What to produce: Present the count of lines in the entries below that hold "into", and present nothing else.

Exercise data:
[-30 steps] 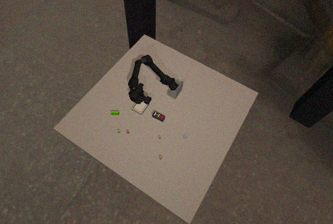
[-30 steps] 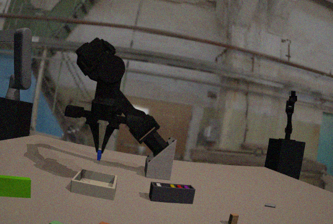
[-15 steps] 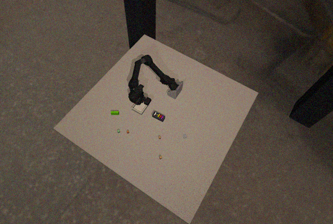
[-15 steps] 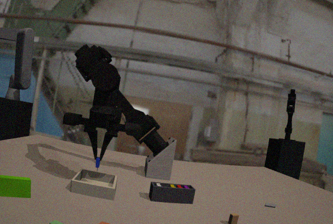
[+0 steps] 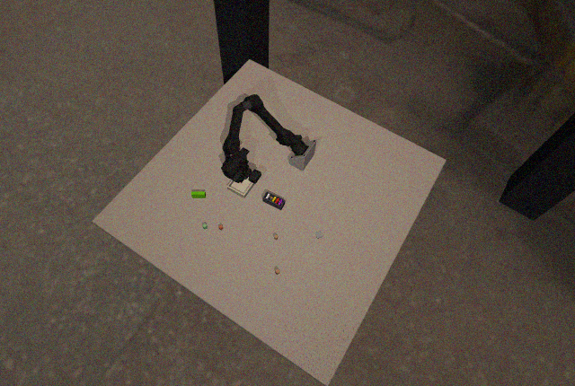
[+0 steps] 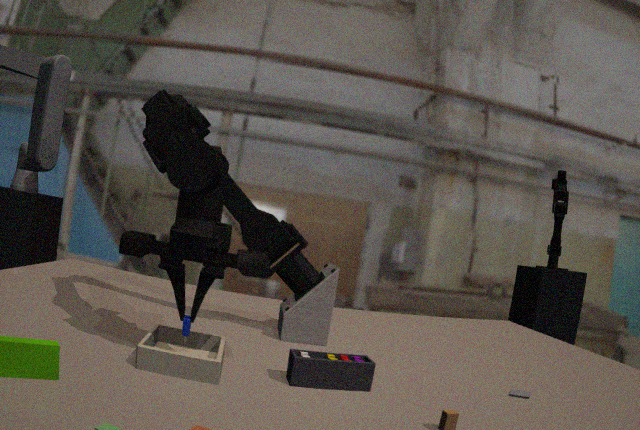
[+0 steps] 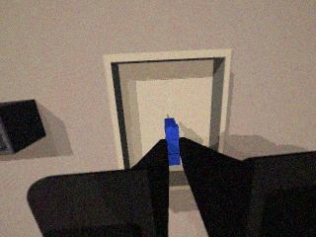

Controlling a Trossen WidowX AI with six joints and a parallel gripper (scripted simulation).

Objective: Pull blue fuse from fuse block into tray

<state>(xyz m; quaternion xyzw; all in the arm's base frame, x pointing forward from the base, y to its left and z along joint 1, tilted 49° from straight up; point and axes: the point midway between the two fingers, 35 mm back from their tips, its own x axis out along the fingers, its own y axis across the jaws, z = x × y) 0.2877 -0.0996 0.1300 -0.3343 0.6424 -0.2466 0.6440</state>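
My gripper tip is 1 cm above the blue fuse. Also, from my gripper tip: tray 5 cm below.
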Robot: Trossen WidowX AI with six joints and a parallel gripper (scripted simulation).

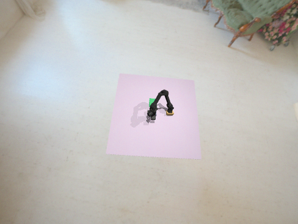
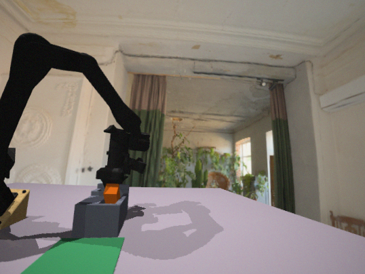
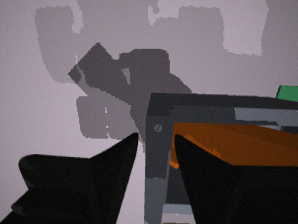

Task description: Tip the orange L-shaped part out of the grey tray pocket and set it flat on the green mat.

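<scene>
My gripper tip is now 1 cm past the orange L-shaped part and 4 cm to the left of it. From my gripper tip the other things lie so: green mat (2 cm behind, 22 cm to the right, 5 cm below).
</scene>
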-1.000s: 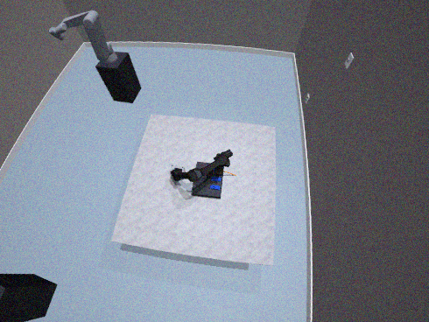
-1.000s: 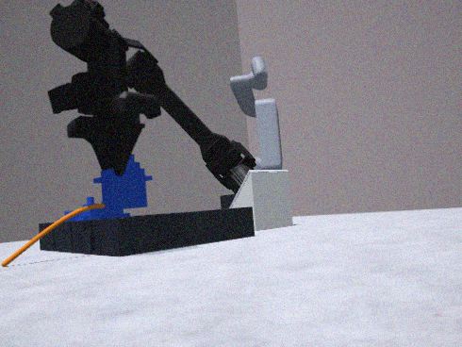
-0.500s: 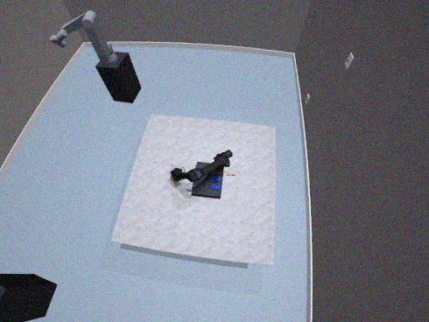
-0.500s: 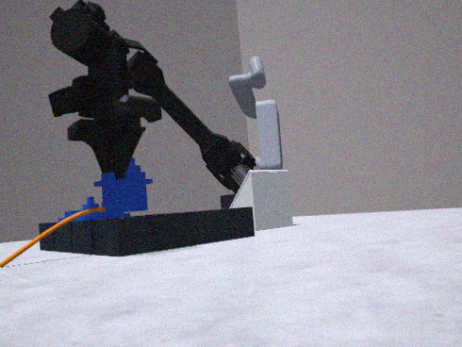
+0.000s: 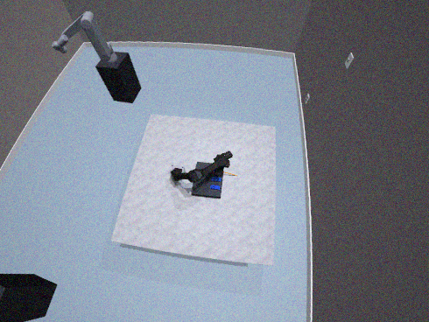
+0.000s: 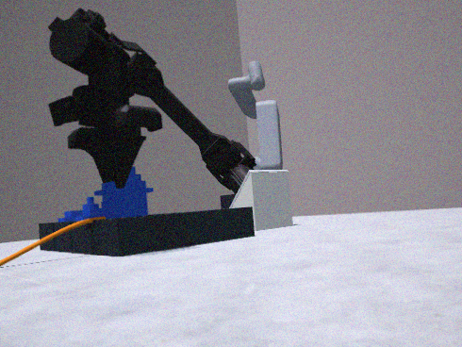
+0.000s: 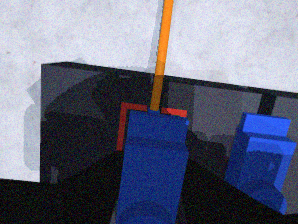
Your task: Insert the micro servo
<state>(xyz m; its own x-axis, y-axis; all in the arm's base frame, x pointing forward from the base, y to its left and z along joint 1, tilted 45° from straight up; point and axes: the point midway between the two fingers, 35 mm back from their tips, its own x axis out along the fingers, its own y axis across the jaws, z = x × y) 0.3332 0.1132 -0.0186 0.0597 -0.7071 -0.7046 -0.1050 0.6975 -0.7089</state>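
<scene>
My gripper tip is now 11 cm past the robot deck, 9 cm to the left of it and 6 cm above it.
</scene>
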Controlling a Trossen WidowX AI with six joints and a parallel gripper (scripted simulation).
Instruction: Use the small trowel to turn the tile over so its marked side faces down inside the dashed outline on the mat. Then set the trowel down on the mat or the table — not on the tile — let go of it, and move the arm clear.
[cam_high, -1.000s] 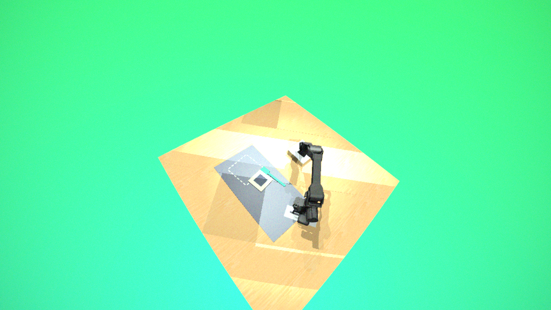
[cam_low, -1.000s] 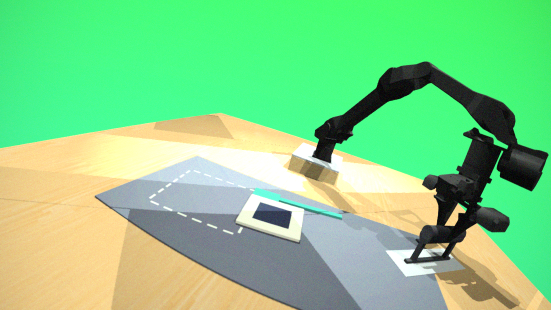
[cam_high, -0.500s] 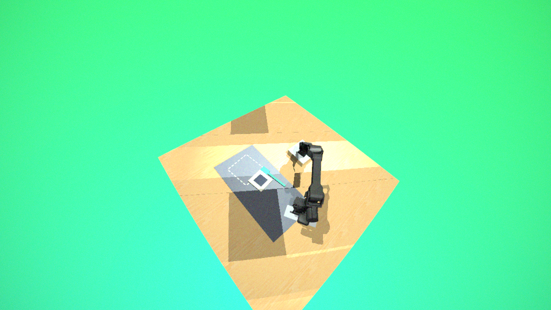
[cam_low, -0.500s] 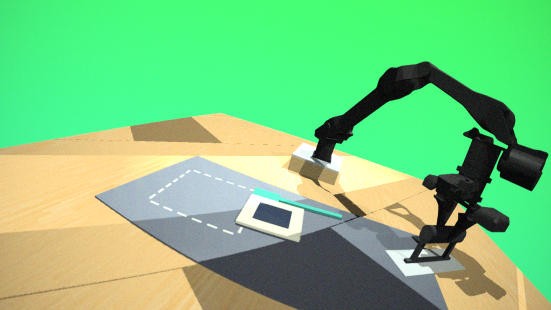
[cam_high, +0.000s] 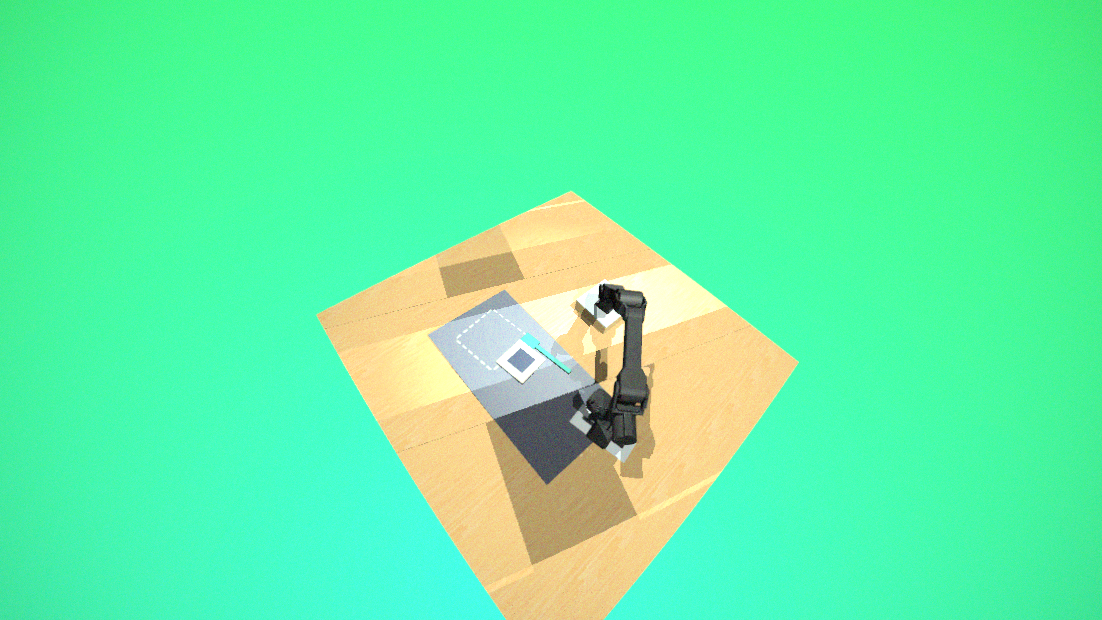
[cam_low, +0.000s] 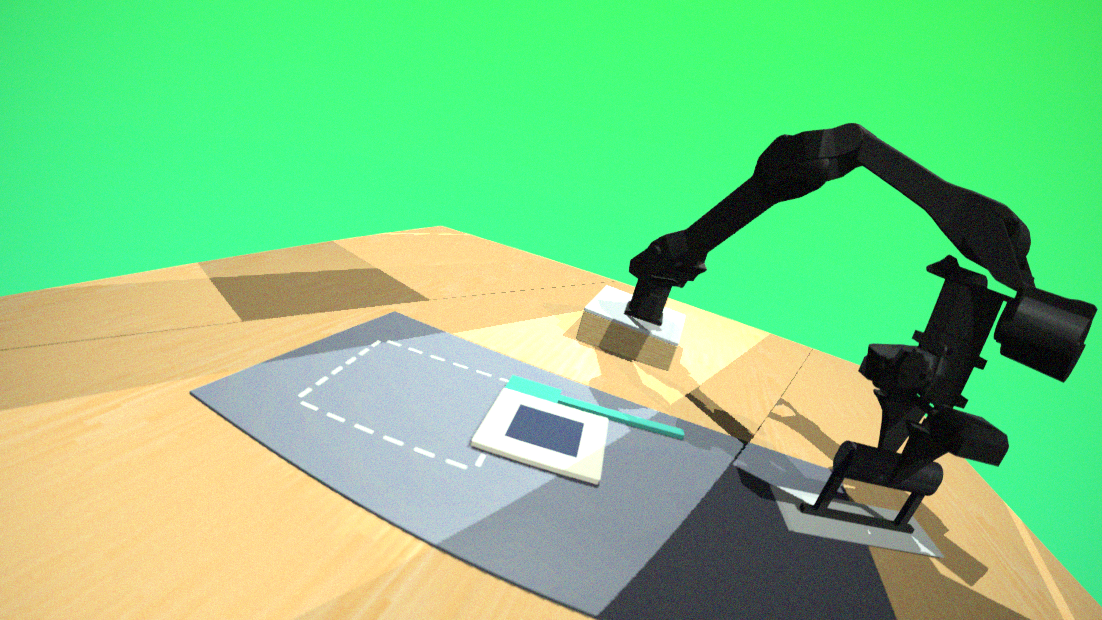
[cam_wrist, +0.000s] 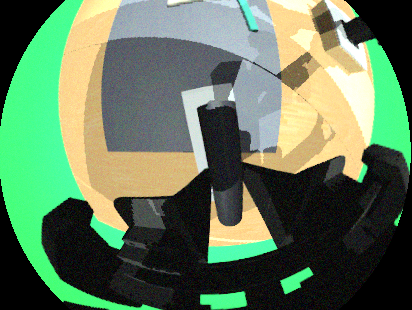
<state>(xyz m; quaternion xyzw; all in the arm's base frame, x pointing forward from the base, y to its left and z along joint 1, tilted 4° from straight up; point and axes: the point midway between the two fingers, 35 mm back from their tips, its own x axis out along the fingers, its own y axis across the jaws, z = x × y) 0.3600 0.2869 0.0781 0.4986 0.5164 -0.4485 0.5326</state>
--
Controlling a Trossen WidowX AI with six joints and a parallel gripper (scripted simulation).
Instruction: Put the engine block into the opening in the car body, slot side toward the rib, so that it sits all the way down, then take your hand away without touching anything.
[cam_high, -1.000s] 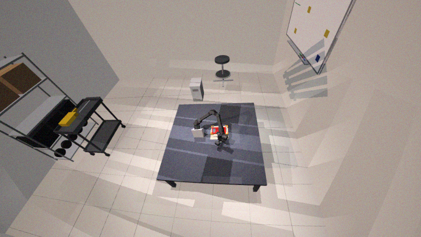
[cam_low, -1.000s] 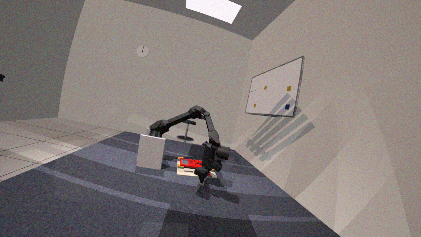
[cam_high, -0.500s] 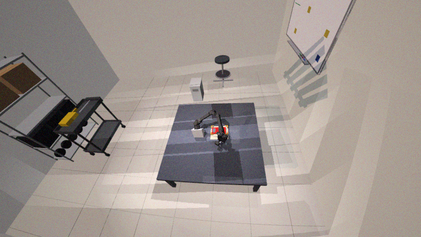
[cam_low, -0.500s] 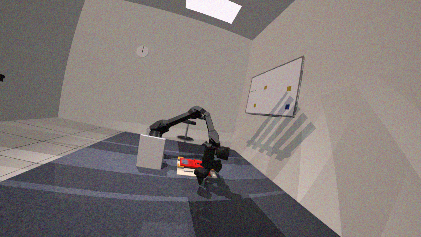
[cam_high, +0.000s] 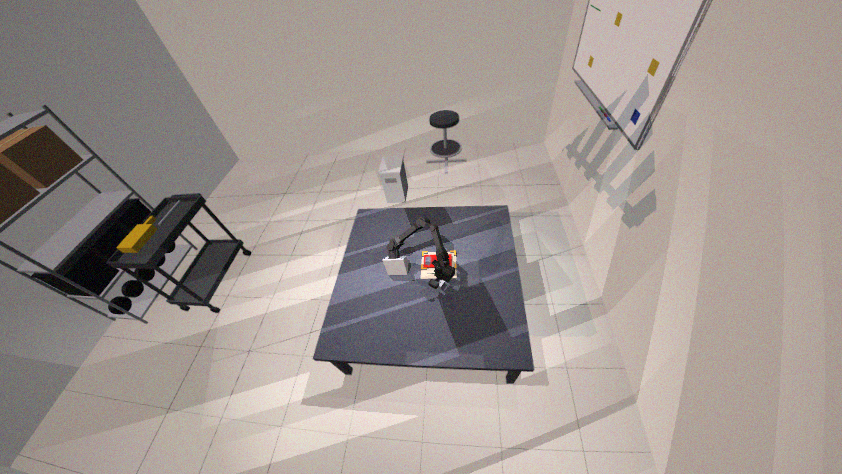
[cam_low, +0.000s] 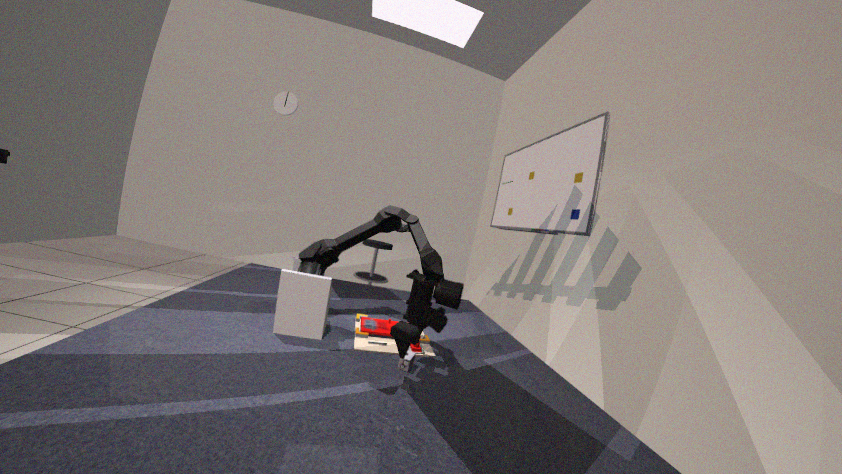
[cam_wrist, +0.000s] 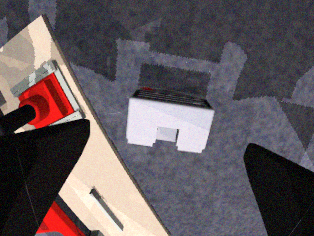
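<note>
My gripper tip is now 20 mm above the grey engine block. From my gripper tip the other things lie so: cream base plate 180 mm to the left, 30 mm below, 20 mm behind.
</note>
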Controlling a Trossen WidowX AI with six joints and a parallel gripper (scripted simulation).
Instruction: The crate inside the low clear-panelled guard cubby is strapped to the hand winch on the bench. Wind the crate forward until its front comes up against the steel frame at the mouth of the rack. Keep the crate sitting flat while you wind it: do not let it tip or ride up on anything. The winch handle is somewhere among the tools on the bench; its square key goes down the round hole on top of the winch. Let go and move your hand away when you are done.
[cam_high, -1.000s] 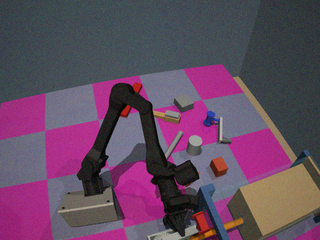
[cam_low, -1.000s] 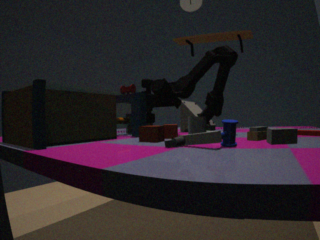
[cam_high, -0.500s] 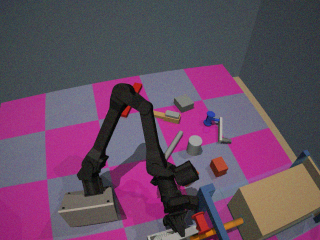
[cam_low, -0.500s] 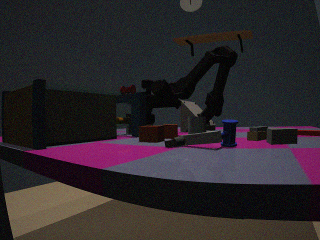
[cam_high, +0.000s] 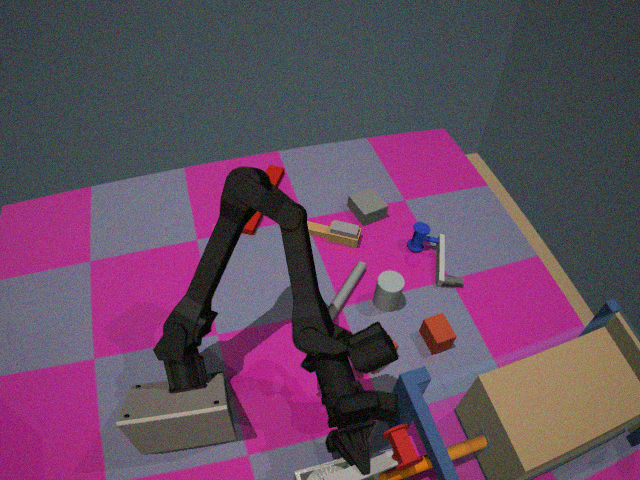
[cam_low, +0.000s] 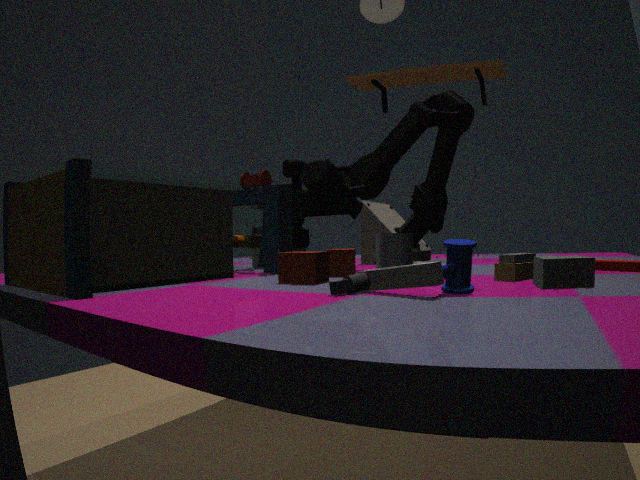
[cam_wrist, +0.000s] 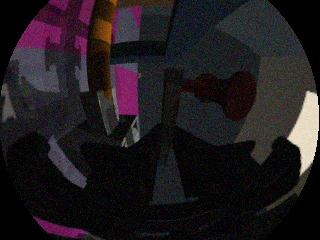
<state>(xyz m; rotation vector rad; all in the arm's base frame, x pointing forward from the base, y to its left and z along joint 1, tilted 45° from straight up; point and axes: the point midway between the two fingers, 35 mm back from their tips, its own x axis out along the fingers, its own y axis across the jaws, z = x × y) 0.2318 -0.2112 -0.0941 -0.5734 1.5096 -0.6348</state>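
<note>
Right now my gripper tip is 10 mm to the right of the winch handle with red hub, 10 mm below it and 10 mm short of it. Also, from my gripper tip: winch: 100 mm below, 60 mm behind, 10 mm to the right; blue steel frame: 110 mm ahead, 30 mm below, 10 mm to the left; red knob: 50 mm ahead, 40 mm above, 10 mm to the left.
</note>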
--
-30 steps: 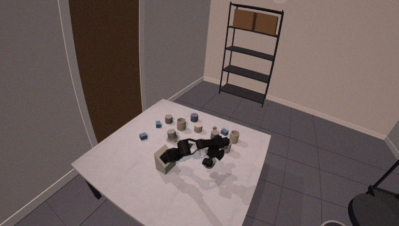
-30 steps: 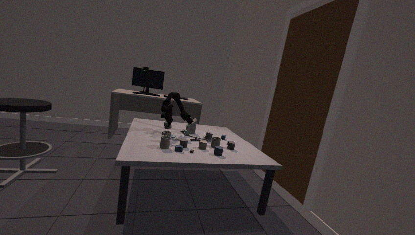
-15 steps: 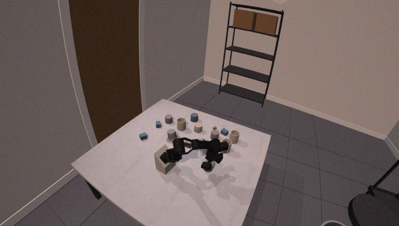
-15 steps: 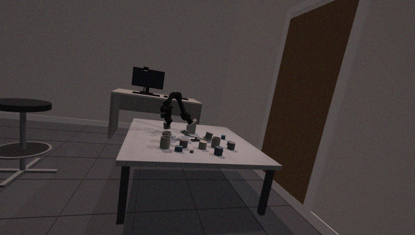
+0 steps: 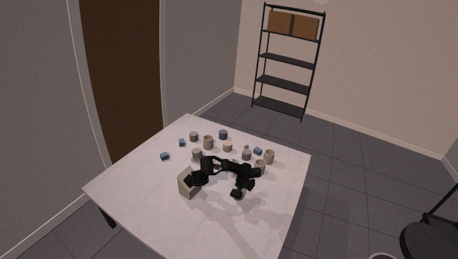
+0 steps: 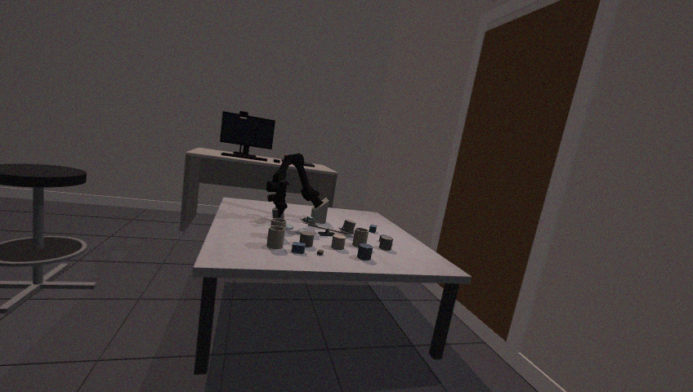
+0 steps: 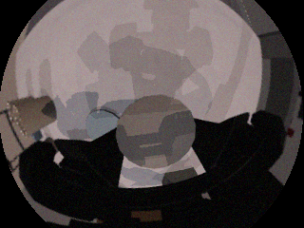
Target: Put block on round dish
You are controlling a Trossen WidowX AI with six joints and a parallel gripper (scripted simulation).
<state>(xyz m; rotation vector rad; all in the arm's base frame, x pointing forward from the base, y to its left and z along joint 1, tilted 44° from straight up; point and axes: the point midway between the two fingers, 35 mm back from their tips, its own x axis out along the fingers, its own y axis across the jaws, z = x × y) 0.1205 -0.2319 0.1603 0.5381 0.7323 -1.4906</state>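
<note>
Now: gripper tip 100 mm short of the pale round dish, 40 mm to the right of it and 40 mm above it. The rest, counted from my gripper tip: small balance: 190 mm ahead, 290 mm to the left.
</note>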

Task answer: 2